Losing a loved one for any reason is painful, but helping someone deal with a loss due to Cancer can require a slightly different approach. People grieve in different ways, including feeling “numb,” anxious, having periods of mourning and intense sobbing and accepting what has happened and moving forward. A number of factors affect the way grief is expressed as it can be complex, unpredictable and dependent on the survivor’s own personality, coping ability, age, gender, religious beliefs, mental health and relationship with the deceased.
With cancer loss, outside factors like duration and progression of the disease, the person’s ability to anticipate the loss, the survivor’s past history with cancer and financial stress due to lengthy treatments and hospital stays leading up to death commonly impact the grieving process.
Never expect a survivor to behave in a certain way, despite how well you know them, or how “strong” they may appear. Accepting the range of emotions a person expresses, as long as they do not pose a threat to others or themselves, is the best way you can help someone through the grieving process.
Social support is a key factor in helping a person deal with a cancer loss. Social support is not limited to listening to a person, or even being physically present, and it does not only have to come from those closest to the survivor.
While social support is important from close friends and family, neighbors and even community groups such as The Olive Branch of Hope can also alleviate the survivor’s sense of hardship, change and loss. Remember that a survivor who has lost a loved one to cancer may experience financial strain or need help with parenting duties, home care and general day-to-day activities that the deceased previously handled. Social support in these areas can help that person learn to cope with the changes resulting from the loss.

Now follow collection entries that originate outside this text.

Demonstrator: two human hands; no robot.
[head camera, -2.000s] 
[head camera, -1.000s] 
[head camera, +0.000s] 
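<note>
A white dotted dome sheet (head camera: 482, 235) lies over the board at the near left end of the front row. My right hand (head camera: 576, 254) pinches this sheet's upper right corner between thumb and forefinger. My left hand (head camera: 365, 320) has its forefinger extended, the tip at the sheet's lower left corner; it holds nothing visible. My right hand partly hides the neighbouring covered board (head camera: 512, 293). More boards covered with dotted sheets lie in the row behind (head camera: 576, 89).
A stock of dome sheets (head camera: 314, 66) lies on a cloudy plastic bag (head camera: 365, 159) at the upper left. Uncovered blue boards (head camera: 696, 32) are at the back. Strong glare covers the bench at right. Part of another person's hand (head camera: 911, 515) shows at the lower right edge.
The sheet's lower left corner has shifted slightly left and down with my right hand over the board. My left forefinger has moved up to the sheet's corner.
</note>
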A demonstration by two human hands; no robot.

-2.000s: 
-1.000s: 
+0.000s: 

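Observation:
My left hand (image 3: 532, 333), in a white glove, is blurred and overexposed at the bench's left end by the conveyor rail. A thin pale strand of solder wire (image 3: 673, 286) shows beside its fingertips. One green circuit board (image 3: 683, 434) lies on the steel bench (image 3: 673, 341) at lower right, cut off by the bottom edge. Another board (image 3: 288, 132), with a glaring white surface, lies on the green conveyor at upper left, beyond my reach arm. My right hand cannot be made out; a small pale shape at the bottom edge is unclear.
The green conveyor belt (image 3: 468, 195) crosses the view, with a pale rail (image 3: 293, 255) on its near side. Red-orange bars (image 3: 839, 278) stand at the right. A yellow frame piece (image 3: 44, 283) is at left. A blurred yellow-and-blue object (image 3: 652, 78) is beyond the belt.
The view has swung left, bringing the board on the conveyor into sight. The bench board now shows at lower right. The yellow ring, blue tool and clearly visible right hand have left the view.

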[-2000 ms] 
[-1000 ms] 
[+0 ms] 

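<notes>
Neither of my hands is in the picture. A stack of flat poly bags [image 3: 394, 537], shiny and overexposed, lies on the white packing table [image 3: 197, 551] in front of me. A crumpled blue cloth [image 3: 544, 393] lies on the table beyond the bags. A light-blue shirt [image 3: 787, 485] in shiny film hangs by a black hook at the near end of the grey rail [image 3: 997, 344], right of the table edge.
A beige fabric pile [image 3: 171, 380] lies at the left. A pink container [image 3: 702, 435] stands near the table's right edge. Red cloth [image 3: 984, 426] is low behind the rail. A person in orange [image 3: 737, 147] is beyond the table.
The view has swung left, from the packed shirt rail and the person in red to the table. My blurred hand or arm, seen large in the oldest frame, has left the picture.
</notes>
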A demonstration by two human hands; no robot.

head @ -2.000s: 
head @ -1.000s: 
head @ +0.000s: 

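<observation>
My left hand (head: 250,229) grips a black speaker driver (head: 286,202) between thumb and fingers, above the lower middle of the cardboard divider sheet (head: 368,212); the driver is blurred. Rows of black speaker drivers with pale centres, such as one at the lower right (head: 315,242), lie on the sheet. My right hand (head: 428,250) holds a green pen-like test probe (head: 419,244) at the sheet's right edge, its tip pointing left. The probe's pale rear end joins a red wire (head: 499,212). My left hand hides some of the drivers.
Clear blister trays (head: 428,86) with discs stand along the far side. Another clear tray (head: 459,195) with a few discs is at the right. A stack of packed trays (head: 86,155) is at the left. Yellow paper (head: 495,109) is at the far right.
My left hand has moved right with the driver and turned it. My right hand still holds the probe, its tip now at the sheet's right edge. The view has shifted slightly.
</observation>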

Also, remembering days that are meaningful to the family and friends, even long after the loved one has passed can help with dealing with loss in the long term.
Beyond holidays and birthdays, future celebrations — like births, weddings and graduations — can be particularly painful for spouses and children who have experienced a loss from cancer.
Make an effort to recognize the memory and spirit of those who have passed, and to remind the survivor that the loved one has not been forgotten.